Nocardia asteroides pneumonia is an opportunistic lung infection caused by the bacteria Nocardia asteroides. It can occur in individuals with weakened immune systems, such as those with SLE undergoing immunosuppressive treatment. Diagnosing Nocardia pneumonia typically involves identifying the bacteria in respiratory samples. Effective treatment usually requires prolonged antibiotic therapy tailored to the specific Nocardia species, highlighting the need for precise diagnostics and targeted antimicrobial strategies.

What is pancytopenia, and how does it relate to SLE and opportunistic infections?

Pancytopenia refers to a deficiency in all three types of blood cells: red blood cells, white blood cells, and platelets.

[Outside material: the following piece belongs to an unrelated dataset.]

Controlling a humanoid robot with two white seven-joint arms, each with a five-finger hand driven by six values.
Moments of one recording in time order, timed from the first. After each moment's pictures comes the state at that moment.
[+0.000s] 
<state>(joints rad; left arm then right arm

In the context of this case, pancytopenia was identified through laboratory tests and further investigated with a bone marrow aspiration, which revealed hypoplasia (reduced production of blood cells). Pancytopenia in SLE patients can result from the disease itself, immunosuppressive medications, or infections. Managing pancytopenia involves identifying and addressing the underlying cause, which may include adjusting medications or treating infections, and may require supportive care such as blood transfusions.

Why is there a risk of infection when using systemic glucocorticoids to treat systemic lupus erythematosus (SLE)?

Systemic glucocorticoids are immunosuppressive medications commonly used in managing SLE to reduce inflammation and control the autoimmune response. However, these medications also increase the risk of opportunistic infections by further weakening the immune system. In this case, the relapse of hemoplasmosis coincided with the introduction of systemic glucocorticoids, illustrating the delicate balance between immunosuppression and infection risk. Careful monitoring and tailored treatment strategies are crucial to minimize the risk of infections while effectively managing SLE symptoms. This balance often requires personalized approaches and continuous evaluation of the patient's condition.